## YOUR GOAL
State how many lines in these records contain the word "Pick", and nothing else.

########################################

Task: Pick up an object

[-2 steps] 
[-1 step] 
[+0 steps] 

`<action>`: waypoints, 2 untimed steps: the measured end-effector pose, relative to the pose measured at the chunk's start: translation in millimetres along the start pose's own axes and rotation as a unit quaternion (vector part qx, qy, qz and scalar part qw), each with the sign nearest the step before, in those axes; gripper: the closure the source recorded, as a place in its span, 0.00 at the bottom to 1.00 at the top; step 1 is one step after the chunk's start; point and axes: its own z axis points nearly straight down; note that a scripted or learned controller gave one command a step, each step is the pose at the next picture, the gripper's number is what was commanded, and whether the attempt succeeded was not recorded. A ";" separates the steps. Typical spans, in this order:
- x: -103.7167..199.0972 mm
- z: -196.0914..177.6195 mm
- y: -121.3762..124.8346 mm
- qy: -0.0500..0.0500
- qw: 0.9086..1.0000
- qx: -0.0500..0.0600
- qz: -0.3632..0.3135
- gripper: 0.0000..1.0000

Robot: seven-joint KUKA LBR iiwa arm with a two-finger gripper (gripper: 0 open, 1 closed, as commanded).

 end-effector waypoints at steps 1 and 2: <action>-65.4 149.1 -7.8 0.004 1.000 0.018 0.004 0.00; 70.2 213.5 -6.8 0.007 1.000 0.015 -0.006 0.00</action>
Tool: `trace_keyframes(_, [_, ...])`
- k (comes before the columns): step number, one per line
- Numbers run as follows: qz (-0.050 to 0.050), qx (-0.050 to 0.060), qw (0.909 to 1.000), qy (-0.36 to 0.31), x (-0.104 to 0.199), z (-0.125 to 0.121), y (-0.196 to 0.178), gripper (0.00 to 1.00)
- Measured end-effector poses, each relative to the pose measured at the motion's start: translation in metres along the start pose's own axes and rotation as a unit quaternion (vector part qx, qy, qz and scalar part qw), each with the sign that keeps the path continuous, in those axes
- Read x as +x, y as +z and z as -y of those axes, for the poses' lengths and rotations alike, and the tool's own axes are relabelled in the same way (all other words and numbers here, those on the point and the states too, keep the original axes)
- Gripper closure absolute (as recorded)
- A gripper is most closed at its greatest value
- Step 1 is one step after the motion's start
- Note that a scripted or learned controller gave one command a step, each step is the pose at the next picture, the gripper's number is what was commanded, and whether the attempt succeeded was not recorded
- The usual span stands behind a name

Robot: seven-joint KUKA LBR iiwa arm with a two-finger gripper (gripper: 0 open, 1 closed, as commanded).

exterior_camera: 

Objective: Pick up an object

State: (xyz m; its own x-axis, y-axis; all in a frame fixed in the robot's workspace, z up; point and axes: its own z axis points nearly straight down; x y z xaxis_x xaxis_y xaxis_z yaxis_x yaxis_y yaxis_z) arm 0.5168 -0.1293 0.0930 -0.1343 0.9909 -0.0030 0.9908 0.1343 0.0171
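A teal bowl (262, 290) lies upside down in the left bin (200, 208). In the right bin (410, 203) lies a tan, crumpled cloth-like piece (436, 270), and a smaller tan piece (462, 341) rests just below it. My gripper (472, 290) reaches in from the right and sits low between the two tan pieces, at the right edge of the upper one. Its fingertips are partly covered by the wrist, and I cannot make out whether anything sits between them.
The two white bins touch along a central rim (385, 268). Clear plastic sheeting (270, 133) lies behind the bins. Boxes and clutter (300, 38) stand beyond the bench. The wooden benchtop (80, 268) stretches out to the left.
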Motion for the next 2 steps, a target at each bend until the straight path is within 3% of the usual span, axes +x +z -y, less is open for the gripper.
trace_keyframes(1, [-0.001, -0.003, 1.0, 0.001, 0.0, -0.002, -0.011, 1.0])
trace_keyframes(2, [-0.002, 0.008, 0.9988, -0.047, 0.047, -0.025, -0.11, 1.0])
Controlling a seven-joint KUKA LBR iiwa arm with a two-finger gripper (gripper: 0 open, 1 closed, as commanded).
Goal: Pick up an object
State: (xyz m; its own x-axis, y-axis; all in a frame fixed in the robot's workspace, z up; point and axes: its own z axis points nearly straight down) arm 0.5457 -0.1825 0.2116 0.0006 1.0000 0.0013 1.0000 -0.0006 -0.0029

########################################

## EXERCISE ANSWER
3